> Prompt
Using the entries that follow, collect the lines where the word "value" appears.

> Given information
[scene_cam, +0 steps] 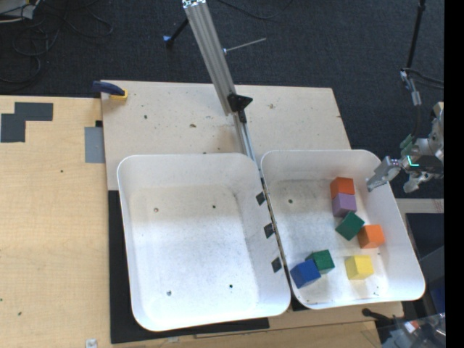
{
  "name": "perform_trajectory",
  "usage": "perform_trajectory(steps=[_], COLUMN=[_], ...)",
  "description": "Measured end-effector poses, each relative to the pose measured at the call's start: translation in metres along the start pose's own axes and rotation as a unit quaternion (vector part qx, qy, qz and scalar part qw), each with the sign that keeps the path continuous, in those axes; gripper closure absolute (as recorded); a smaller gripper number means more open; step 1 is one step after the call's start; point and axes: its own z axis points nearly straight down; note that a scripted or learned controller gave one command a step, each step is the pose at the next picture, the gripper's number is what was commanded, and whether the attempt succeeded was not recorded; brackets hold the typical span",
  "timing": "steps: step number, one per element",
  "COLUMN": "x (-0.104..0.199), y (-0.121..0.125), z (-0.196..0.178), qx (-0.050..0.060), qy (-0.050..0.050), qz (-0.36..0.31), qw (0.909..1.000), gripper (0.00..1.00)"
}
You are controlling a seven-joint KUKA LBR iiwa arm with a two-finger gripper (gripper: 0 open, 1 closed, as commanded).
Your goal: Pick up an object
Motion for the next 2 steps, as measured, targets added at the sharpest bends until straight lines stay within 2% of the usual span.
perform_trajectory(steps=[1, 2], x=[0.0, -0.004], y=[0.001, 0.002], z=[-0.002, 0.061], qx=[-0.002, 0.001], qy=[-0.001, 0.0], qz=[0.0, 0.001], qw=[1.0, 1.0], gripper=[0.0, 0.0])
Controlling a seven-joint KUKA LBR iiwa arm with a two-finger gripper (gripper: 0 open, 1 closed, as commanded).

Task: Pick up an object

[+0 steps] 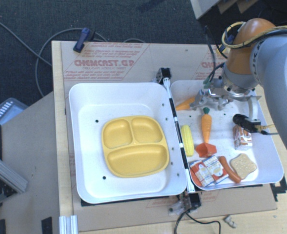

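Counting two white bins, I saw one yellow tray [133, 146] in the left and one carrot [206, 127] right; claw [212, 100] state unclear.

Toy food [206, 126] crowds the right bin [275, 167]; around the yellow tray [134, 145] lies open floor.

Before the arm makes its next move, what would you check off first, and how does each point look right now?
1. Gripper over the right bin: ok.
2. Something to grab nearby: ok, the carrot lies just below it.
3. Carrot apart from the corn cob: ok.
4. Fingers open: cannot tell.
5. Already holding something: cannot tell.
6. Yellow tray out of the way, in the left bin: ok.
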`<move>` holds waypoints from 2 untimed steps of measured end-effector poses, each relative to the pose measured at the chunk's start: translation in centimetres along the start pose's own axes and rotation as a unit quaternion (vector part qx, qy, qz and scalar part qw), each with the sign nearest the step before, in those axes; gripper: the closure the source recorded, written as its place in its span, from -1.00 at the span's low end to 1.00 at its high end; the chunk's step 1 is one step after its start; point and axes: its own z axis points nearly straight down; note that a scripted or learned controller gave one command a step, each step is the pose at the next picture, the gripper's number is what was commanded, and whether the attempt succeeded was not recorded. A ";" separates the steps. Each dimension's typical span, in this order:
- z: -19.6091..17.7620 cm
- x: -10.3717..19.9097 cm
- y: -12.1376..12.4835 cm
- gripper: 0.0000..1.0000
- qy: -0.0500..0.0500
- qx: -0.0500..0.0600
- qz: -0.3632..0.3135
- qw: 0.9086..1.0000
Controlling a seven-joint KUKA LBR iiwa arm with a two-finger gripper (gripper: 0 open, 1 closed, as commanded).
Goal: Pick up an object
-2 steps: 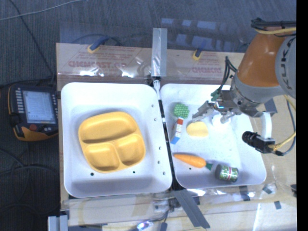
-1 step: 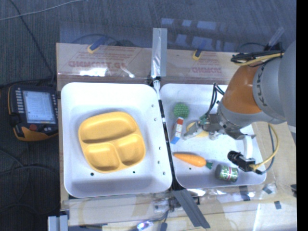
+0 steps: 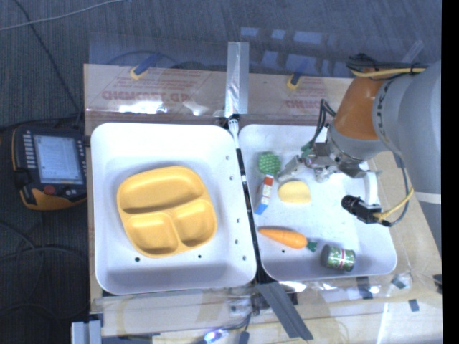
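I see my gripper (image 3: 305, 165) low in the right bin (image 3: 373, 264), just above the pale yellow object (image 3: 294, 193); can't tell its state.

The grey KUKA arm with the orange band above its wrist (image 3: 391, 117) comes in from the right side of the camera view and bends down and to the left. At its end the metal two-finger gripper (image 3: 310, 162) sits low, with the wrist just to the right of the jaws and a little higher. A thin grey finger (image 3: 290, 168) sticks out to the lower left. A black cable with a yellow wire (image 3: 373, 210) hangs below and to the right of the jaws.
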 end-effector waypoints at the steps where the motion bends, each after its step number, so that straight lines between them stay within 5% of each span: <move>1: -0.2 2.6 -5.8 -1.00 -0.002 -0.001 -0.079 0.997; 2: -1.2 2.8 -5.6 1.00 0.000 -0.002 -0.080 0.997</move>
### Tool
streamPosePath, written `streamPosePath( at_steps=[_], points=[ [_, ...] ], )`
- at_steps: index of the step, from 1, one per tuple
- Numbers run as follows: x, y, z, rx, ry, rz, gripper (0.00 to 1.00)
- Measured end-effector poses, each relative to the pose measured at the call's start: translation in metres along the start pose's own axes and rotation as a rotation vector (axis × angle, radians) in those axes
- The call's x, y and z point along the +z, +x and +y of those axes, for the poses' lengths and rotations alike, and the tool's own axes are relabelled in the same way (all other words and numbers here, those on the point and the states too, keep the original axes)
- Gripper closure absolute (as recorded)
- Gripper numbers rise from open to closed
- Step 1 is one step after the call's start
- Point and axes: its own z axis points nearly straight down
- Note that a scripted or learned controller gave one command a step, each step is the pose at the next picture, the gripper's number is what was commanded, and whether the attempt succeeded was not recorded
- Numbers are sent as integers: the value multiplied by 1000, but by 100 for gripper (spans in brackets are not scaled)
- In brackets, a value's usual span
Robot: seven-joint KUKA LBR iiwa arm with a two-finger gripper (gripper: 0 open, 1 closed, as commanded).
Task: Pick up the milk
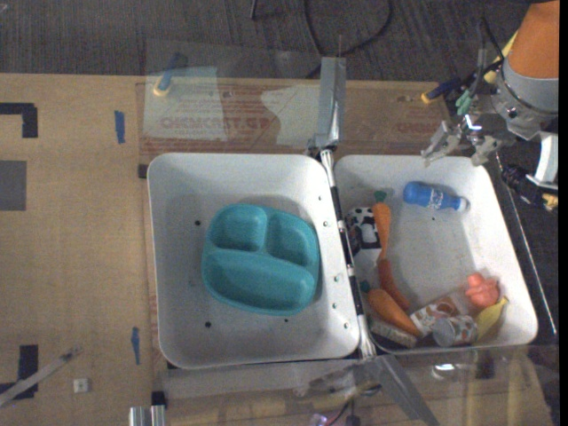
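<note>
The milk is a small white carton with black cow patches. It lies against the left wall of the right bin, beside an orange carrot. My gripper hangs over the far rim of the right bin, up and to the right of the milk and well apart from it. Its fingers are spread open with nothing between them. The grey arm with its orange band comes in from the upper right.
A blue bottle lies just below the gripper. More carrots, a pink toy, a banana and a small packet crowd the near right corner. A teal divided plate sits in the left bin.
</note>
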Motion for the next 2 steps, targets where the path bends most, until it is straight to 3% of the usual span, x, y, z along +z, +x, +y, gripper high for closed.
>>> streamPosePath(
  at_steps=[1,2],
  points=[
    [103,45,-66,-57,-1,0,0],
    [149,38,-58,-28,-17,-6,0]
  ],
)
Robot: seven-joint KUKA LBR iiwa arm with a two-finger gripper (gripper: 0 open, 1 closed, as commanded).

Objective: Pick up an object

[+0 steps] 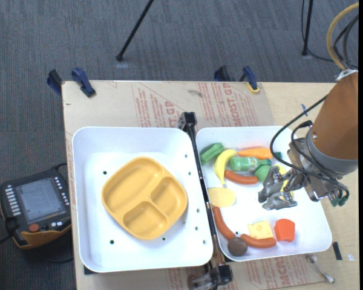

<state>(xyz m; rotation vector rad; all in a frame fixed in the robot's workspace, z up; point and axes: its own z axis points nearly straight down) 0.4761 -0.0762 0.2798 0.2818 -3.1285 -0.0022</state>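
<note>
The gripper (277, 196) hangs over the right bin (317, 231), above a bare white spot, and I cannot tell how it is set. Nothing shows in its grip. The toy food lies all around it in this bin. Just below it sit a yellow cheese block (261, 229) and an orange piece (284, 229). To its left are a yellow banana (222, 163), a red sausage (241, 177) and a green pepper (211, 151). The left bin (88, 162) holds a yellow tray (144, 197) with three parts.
</note>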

> Answer box
- Numbers are sent as integers: the value multiplied by 1000, but by 100 for gripper (spans in brackets are not scaled)
- In brackets, a value's usual span

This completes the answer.